Editorias, Opinião

Os deuses ficaram loucos

Algures no alto mar, uma mãe perdeu-se do seu filho. Pouco depois ele veio dar à costa, sozinho. Encalhado na areia, banhado por uma ponta de mar, o pequeno parecia inerte. O vulto do corpinho despertou a atenção, e depressa se formou uma multidão no local. Uns olharam, outros tocaram, outros tomaram o bebé nos braços. Mas nenhum ajudou o pequeno a segurar o delgado fio de vida que talvez lhe restasse. Aquela mãe tornara-se então uma mãe sem filho.

Esta podia ser a história de um naufrágio. Esta podia ser a história de uma mãe vítima da crise síria. Esta podia ser a história de uma mãe qualquer. No entanto, esta é a história de uma mãe golfinho. E esta pequena diferença que é pertencer a outra espécie que não a humana é afinal bem grande. Grande o suficiente para que a morte perca o seu peso. Grande o suficiente para justificar e legitimar as mais desumanas atitudes do animal a que se atribui a designação de ser humano.

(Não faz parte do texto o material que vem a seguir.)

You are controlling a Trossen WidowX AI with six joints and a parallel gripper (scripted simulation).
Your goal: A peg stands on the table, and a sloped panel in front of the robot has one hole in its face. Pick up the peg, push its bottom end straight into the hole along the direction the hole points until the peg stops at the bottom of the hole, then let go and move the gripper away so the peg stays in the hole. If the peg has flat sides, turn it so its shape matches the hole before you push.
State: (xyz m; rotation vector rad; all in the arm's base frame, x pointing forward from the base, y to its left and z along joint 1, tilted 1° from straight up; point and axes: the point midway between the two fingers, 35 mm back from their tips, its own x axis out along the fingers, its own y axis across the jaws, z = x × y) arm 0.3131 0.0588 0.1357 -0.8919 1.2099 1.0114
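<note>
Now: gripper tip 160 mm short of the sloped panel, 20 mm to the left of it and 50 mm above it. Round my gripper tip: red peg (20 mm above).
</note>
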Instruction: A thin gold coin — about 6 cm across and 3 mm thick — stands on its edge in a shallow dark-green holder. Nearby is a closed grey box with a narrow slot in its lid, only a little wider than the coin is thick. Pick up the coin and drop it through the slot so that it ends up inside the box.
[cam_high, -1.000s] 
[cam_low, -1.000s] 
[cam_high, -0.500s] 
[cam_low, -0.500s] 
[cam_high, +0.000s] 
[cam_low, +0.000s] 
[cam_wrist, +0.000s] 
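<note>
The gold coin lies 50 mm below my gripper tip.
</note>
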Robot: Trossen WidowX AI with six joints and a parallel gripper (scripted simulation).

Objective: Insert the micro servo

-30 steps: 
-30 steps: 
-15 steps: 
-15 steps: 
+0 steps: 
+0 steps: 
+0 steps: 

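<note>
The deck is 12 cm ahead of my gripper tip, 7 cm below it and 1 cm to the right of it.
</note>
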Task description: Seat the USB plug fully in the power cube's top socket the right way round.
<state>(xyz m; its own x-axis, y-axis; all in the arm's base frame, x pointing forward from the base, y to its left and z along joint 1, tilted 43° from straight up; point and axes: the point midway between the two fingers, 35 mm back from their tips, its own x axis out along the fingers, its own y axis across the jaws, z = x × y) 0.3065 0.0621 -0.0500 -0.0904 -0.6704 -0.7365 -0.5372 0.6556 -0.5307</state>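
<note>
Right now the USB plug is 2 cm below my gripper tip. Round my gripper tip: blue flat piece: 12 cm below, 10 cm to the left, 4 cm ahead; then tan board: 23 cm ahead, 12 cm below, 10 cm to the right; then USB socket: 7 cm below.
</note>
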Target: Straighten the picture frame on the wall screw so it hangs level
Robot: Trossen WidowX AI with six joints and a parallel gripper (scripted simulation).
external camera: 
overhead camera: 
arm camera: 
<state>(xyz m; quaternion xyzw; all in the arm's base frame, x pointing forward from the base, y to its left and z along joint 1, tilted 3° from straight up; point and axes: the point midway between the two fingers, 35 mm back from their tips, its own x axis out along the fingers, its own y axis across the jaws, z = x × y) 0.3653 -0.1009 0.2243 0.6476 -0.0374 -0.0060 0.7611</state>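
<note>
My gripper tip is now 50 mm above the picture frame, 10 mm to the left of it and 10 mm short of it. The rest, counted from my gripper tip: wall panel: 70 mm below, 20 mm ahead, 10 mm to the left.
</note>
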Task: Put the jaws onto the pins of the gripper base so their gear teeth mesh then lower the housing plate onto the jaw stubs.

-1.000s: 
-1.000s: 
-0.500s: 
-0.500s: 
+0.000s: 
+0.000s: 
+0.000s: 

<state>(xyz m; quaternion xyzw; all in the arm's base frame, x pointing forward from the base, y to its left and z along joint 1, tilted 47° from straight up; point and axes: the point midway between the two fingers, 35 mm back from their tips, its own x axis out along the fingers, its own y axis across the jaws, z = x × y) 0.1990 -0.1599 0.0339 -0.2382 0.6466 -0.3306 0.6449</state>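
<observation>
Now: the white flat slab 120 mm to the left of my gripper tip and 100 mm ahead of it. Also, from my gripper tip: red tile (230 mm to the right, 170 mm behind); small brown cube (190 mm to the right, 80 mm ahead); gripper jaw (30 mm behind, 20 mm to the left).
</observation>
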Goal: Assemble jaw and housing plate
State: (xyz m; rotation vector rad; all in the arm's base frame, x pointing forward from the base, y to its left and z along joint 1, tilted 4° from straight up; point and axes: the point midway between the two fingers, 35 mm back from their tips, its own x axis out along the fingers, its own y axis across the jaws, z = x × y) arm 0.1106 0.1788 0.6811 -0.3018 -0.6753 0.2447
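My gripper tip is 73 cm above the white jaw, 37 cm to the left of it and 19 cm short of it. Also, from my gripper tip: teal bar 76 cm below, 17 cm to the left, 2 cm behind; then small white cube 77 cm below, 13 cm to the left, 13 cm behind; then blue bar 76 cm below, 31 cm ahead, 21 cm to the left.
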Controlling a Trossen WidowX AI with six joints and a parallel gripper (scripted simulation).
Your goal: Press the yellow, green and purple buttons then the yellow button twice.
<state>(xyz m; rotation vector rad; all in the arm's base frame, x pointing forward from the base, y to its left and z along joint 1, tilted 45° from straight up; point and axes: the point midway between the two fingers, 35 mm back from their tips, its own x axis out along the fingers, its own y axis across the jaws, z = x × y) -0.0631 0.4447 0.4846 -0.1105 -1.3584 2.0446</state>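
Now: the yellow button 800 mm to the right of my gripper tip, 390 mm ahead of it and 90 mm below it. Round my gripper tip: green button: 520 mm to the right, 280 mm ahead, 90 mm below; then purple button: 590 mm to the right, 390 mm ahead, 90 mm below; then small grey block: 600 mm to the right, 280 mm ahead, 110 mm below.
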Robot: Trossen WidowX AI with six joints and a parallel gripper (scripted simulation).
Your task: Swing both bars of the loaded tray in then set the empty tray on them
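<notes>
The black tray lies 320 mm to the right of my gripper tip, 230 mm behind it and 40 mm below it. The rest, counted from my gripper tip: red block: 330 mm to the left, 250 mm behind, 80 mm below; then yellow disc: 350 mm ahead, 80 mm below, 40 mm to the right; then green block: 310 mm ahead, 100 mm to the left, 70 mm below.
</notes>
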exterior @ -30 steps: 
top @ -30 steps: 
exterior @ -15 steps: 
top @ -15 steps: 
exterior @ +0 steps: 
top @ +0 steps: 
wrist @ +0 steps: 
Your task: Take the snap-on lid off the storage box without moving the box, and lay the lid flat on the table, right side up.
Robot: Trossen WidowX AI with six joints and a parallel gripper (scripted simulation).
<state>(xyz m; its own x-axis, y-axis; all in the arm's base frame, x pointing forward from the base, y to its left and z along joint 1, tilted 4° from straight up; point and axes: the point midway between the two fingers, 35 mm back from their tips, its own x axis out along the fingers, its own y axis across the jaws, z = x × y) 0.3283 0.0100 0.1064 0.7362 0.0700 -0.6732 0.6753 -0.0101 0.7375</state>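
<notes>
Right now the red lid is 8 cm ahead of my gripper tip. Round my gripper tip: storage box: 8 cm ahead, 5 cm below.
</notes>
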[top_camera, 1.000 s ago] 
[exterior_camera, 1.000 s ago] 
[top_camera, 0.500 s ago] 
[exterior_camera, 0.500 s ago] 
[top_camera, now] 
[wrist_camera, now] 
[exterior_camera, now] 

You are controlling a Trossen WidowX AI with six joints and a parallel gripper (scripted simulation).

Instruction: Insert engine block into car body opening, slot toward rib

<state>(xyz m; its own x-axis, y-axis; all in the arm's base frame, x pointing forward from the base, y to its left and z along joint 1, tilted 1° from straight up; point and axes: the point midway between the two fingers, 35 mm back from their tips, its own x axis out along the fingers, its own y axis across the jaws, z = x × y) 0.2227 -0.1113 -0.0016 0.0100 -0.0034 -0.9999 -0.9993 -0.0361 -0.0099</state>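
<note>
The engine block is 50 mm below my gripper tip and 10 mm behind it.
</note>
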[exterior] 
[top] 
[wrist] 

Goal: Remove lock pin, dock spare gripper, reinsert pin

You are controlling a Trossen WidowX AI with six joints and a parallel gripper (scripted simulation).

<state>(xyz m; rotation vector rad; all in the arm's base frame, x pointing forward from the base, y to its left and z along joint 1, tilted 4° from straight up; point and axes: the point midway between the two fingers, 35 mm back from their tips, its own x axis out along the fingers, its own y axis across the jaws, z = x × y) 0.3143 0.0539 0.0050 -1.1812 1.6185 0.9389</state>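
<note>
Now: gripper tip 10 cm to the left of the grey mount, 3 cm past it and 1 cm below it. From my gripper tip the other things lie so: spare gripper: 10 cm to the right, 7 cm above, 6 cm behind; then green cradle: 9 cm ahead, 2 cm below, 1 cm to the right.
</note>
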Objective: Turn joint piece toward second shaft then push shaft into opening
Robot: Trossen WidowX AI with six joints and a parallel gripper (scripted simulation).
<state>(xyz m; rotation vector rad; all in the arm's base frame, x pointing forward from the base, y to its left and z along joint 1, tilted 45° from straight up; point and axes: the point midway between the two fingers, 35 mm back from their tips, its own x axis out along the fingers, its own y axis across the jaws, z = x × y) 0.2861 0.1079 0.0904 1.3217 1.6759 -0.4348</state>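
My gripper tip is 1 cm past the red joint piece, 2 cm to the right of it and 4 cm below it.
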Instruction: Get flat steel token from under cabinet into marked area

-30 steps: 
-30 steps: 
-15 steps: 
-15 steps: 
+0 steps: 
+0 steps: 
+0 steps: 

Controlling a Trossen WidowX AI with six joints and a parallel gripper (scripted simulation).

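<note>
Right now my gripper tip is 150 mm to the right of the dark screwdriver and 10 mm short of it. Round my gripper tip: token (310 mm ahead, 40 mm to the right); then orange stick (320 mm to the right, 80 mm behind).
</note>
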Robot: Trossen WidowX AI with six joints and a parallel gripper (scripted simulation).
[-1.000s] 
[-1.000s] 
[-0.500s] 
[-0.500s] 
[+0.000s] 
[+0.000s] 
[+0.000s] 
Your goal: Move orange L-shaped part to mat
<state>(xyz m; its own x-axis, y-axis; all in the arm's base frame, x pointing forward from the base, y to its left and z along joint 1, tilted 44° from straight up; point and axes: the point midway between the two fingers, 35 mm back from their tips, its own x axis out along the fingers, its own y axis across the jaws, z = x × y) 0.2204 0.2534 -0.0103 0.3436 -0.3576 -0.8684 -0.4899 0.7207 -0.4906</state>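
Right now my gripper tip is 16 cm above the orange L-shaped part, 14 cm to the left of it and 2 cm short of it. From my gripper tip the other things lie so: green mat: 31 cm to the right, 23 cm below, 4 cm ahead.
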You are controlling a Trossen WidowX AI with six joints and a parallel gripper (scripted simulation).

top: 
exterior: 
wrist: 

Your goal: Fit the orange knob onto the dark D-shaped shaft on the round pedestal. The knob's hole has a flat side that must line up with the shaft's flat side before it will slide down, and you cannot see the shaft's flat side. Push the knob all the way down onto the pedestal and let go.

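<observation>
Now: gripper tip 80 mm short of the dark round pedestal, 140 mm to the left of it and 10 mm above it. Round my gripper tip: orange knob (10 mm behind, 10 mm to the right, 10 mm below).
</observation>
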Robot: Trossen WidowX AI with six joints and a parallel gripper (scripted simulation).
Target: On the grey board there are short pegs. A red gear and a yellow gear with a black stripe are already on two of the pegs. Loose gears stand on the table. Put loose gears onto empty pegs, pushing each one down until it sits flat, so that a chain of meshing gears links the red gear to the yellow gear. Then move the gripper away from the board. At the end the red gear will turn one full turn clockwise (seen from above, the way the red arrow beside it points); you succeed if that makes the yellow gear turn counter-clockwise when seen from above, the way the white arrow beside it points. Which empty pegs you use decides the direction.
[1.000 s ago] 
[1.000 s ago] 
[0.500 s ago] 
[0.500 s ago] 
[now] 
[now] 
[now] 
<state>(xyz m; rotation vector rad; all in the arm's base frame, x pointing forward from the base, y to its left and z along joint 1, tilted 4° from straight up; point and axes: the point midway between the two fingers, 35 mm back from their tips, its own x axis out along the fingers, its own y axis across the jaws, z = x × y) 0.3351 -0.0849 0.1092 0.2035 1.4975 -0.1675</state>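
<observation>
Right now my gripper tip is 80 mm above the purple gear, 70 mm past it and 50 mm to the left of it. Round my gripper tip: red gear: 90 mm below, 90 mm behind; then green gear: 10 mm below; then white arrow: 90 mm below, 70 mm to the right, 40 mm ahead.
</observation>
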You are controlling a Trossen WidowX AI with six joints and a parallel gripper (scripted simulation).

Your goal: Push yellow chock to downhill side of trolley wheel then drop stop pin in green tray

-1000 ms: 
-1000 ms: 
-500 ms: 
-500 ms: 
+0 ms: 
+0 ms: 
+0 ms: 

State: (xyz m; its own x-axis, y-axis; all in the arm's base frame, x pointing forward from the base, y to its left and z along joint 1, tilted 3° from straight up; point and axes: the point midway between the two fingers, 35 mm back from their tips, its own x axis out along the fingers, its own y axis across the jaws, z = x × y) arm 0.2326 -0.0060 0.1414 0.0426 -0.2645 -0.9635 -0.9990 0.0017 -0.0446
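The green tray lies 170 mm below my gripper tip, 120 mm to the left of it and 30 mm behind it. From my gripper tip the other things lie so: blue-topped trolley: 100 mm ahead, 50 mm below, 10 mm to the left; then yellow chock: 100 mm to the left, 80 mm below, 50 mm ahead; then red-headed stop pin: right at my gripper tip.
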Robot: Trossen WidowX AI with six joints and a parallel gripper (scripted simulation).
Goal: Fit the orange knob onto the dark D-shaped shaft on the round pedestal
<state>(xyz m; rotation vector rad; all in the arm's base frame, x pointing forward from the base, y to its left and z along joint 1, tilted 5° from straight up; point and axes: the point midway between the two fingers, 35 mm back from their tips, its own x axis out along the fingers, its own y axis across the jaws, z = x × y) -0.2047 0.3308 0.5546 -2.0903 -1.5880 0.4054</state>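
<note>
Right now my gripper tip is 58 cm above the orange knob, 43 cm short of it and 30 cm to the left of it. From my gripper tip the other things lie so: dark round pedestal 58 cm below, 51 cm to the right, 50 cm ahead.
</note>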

Aparentemente, quando se trata de outras espécies de seres vivos, filmar e fotografar são as ações no topo da hierarquia de prioridades do Homem. Tentar salvar vidas deixa de ser o mais importante. Porque tentar salvar vidas pode não garantir tantos likes numa página pessoal de Facebook.

No mundo de hoje, mais vale jogar pelo seguro e assegurar uma existência prodigiosa no mundo virtual. Fazer o bem só importa se houver uma multidão online a assistir.

Deve ter sido por essa razão que os banhistas, naquele dia de fevereiro, na praia de Santa Teresinha, optaram primeiro por um vídeo amador ao invés de um pedido de assistência para a cria inanimada. Porque ser um herói no mundo real já não basta. A fama de 15 segundos fornecida pelas redes sociais é muito mais necessária.

Claro que na falta de um ato heroico para publicar, não havendo vivo para salvar ou sabedoria para o fazer, nada mais indicado do que uma selfie de contornos épicos para sobressair no Instagram. Não importa como, não importa em que circunstâncias; só importa conseguir a melhor fotografia. E se para tal se tiver de passar de mão em mão um animal inanimado, que seja. Uma boa selfie vale tudo – até a hipoteca da moral humana.

Contra o poder irrevogável da tecnologia, o desrespeito perante a morte torna-se afinal um mal menor. A vida de outro ser vivo vale muito pouco. A morte não vale nada.